If you're into machine translation, you might have noticed that one of the killer arguments in favour of the statistical MT is that these systems score higher on NIST evaluations (tests aimed to evaluate the accuracy of the output). NIST has selected IBM's BLEU as a method of measuring accuracy.
Google's statistical translation engine, for example, has beaten all the others. If you played a bit with Google Translate BETA pairs (all the others are SYSTRAN, so ignore them) and compared them with more traditional systems, you are probably as surprised as I was. While context detection works, of course, better (this is what statistical MT is for, anyway), long sentences are garbled, and the grammar is simply hopeless. Sometimes their dictionary harvesters result a new type of errors, confusing between proper names in the same category (I personally witnessed Abramovich, a Russian billionaire, being translated as Berezovsky, another Russian billionaire, and Vedomosti, a Russian newspaper, as Yahoo! - probably the original story was created by the former, and translated by the latter without bothering to mention the original). From the human point of view, most statistical MTs are definitely no better (frequently, much worse) than the traditional rule-based ones.
Is this just my impression that BLEU favours statistical MTs for no reason?
Turns out, not really. Eduard Hovy of University of Southern California published a paper dedicated to this topic: http://www.elra.info/mtsummit2007/Pres-3-Hovy.pdf
To cut a long story short: Prof. Hovy says that the reason is that BLEU, just like the statistical MTs, are counting the exact matches. As the rule-based dictionaries are built on broader definitions, these will be counted as errors as well (being absolutely correct). And, if there is a different, yet correct, order, this will be counted as an error.
I'd add another reason: BLEU compares lemmas, and frequently inflections (like morphological case in European languages) play paramount role in conveying the meaning (for example, accusative case means a direct object, and dative case can be translated as an indirect object or a complement; all this is ignored by BLEU). As mentioned above, statistical MTs are not very adept in grammar.

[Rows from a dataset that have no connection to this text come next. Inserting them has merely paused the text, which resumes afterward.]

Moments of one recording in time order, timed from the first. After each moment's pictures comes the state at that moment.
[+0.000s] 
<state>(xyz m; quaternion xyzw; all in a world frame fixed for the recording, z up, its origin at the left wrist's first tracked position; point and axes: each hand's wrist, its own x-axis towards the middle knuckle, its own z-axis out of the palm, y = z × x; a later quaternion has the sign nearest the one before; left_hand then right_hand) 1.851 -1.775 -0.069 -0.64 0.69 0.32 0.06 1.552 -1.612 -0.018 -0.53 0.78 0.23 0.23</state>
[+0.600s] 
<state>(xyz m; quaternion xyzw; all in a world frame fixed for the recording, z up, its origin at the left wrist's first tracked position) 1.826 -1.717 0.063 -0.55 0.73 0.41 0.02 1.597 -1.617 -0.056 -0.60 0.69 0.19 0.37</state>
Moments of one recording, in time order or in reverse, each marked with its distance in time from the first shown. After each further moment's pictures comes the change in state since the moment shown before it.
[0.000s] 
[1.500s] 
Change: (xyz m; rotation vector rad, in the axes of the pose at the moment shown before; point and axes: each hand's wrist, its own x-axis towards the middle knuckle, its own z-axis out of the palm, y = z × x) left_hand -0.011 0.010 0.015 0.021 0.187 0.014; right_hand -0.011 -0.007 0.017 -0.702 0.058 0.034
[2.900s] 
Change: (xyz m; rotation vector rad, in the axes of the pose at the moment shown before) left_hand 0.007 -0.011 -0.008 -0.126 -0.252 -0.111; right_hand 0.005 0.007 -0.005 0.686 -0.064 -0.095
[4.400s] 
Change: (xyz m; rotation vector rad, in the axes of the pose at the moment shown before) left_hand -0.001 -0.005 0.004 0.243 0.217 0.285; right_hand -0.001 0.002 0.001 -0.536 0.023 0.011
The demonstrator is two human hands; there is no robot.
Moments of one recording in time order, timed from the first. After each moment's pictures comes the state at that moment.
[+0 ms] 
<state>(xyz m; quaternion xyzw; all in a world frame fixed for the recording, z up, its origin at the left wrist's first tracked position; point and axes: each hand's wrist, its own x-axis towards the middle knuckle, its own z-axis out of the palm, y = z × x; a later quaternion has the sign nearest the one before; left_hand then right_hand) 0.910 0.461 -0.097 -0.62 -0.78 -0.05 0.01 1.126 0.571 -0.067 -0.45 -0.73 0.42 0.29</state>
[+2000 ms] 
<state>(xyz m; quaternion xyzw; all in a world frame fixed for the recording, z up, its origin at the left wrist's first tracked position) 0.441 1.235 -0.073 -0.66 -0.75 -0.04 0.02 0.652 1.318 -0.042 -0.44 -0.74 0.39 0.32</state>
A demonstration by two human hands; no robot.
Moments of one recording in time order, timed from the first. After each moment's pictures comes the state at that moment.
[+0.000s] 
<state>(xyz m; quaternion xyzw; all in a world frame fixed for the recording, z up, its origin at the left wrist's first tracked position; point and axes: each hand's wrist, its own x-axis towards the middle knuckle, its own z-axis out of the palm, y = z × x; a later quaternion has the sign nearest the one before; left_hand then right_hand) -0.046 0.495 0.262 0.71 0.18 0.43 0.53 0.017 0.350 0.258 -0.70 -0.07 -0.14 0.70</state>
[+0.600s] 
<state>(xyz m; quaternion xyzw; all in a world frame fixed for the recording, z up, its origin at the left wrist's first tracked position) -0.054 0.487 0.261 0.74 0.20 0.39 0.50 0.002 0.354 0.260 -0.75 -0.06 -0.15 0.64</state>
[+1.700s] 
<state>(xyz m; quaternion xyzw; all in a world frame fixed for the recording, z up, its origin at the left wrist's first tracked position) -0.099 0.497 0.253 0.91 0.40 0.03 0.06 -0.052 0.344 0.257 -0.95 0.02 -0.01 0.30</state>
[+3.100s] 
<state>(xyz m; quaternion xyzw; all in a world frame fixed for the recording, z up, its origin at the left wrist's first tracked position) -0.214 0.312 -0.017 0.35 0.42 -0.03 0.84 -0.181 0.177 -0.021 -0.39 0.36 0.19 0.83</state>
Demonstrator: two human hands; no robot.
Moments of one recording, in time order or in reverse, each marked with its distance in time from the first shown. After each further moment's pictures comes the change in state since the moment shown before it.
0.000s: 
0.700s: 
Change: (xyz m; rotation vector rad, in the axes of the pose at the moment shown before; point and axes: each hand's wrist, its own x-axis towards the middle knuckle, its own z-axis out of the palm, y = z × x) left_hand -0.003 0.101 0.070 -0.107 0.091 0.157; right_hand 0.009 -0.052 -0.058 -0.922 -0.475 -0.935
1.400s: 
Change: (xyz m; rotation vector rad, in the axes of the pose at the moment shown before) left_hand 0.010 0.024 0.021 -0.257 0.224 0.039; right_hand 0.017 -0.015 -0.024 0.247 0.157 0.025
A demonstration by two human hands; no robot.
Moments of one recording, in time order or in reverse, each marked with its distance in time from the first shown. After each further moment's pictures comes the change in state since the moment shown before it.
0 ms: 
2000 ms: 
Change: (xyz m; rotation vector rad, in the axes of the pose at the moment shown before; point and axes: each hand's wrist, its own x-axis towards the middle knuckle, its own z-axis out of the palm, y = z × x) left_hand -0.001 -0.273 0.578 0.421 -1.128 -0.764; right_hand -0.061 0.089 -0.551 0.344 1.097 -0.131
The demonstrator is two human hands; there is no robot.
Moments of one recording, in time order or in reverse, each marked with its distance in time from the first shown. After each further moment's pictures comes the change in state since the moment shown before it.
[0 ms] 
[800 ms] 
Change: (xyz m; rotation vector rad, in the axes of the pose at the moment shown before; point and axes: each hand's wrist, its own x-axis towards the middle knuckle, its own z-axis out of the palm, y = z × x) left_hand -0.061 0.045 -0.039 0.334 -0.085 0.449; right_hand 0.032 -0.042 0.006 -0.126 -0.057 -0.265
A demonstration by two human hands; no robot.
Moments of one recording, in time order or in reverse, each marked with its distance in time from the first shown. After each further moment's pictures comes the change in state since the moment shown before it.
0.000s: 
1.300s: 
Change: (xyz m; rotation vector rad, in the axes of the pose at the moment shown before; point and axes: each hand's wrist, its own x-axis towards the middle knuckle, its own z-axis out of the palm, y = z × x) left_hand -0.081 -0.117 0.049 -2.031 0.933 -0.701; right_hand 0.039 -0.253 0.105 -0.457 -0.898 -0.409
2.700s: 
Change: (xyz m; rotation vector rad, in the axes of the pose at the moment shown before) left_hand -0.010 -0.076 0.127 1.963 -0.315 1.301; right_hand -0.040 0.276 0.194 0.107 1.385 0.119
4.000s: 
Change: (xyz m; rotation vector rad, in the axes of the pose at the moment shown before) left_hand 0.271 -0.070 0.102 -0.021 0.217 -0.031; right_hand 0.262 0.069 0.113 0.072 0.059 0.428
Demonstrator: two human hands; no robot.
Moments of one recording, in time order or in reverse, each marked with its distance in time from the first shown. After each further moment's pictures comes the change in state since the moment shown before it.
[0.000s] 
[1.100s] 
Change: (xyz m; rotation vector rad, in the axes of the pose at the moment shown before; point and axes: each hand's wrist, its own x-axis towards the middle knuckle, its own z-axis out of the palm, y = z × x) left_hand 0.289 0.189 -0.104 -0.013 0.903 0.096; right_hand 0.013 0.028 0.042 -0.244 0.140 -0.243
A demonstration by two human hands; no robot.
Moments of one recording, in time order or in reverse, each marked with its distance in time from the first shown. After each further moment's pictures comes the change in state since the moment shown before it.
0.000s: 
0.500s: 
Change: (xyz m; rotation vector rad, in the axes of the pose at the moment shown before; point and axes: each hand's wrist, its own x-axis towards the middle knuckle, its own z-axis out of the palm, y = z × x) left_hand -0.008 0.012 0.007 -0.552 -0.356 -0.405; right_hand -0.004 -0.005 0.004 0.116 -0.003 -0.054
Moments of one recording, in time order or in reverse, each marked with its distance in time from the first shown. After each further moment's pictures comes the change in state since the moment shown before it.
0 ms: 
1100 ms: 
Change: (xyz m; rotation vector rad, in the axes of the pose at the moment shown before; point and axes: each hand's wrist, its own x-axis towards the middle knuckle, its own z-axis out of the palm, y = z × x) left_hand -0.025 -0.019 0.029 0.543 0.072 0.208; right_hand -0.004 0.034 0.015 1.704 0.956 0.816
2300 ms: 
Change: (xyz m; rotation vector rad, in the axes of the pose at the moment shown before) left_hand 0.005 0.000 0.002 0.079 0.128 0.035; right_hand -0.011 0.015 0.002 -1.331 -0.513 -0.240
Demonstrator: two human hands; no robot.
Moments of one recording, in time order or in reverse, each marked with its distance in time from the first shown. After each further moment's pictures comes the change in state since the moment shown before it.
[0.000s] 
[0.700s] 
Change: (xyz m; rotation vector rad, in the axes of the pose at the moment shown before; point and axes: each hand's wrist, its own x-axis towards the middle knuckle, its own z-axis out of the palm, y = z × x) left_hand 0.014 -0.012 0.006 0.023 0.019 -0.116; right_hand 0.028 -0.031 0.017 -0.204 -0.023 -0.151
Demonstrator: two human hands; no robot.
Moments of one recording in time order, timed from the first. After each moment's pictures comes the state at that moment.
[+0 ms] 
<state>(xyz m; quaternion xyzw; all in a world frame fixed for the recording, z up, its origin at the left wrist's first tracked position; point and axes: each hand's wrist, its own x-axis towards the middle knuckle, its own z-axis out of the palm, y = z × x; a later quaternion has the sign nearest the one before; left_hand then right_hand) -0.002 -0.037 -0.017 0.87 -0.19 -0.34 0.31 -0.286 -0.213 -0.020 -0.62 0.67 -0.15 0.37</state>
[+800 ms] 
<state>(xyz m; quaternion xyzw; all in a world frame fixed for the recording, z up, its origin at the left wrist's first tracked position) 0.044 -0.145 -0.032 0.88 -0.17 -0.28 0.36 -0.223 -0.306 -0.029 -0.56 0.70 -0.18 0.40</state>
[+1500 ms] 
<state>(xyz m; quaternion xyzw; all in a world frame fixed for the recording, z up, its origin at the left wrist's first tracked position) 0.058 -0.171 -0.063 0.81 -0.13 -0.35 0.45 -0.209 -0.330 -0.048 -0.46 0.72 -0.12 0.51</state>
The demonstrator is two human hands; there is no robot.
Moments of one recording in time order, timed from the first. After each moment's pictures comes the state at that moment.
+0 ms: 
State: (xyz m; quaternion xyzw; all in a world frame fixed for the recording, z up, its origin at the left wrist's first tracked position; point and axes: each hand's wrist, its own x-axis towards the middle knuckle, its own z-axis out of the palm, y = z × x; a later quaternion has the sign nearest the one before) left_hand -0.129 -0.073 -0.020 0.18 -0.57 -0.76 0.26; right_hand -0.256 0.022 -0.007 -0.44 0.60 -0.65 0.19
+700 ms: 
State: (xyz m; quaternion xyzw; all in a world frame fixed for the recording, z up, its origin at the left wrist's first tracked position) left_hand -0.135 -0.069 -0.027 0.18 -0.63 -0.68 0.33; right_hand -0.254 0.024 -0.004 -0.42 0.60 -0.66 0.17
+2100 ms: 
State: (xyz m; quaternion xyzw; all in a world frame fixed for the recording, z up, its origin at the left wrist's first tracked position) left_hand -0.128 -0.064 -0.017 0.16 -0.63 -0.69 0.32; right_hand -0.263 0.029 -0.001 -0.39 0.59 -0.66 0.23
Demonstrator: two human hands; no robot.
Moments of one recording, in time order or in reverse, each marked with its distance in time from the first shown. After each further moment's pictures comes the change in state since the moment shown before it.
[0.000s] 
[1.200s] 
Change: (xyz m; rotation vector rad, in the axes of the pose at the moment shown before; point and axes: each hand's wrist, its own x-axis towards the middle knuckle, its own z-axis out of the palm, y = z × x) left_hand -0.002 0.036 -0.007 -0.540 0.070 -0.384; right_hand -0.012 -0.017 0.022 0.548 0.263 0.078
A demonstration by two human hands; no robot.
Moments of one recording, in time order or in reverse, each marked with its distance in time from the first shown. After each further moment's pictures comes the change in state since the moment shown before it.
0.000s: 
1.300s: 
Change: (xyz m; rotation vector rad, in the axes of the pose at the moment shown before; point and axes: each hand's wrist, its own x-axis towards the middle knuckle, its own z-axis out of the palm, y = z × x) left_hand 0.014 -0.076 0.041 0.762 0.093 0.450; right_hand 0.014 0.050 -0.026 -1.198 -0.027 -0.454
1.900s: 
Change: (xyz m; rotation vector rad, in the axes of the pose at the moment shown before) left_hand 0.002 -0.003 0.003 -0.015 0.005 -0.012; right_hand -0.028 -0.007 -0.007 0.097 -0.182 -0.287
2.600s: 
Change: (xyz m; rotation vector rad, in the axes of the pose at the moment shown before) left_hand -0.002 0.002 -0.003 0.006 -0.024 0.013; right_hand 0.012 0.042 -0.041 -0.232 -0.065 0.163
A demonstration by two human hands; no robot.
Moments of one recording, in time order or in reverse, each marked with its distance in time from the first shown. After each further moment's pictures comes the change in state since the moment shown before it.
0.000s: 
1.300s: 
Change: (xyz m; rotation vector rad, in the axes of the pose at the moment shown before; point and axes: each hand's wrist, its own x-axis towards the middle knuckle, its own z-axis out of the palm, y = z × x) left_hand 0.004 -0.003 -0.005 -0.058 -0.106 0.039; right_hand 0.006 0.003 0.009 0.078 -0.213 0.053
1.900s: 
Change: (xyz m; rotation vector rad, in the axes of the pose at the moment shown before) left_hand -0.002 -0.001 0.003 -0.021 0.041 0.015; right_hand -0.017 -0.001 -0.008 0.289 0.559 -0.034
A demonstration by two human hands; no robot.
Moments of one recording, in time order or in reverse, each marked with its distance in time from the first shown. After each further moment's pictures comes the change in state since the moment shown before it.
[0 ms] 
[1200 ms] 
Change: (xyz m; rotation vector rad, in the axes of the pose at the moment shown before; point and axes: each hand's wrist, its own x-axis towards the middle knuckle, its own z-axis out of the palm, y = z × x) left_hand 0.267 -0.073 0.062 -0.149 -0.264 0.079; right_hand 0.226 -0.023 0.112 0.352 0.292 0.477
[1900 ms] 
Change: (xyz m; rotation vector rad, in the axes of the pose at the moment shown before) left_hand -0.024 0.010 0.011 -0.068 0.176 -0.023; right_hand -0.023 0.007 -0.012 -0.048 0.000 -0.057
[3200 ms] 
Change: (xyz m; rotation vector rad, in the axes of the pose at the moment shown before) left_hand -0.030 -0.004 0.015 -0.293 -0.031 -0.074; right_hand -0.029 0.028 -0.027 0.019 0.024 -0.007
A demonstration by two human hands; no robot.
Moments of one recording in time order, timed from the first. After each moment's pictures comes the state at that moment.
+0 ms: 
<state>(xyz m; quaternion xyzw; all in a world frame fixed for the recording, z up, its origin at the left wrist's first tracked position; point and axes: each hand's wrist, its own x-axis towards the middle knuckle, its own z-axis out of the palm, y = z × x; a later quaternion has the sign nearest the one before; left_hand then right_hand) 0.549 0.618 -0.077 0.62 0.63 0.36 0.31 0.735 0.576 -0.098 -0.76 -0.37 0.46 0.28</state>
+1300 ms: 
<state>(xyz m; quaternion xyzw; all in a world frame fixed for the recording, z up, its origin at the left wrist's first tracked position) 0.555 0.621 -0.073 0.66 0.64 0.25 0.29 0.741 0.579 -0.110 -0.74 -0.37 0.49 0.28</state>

It might be worthy to add that BLEU seeks correlation on a corpus level. Statistical MTs learn from corpora as well. Given the limited number of high-quality corpora, I don't think it'd be surprising if both NIST's BLEU evaluator and the system being evaluated learn from the same corpus. So if both harvesters made the same mistake (quite possible), and a rule-based system was correct, guess who will be penalized.
What about NIST, do they relate to it somehow?
Yes, they do:
(look for Performance Measurement).
It is not that BLEU is the only one in the field. I personally consider METEOR much more promising, especially because it (finally!) takes synonyms into consideration. And, of course, the work never stops and there are numerous attempts to improve the correlation between the human perception and the evaluation mark.
So why was it still used in 2006 evaluation? I guess the central reason is that BLEU was the first one, and it takes time to change the procedures. And, it might not be so easy to kick IBM's stuff out.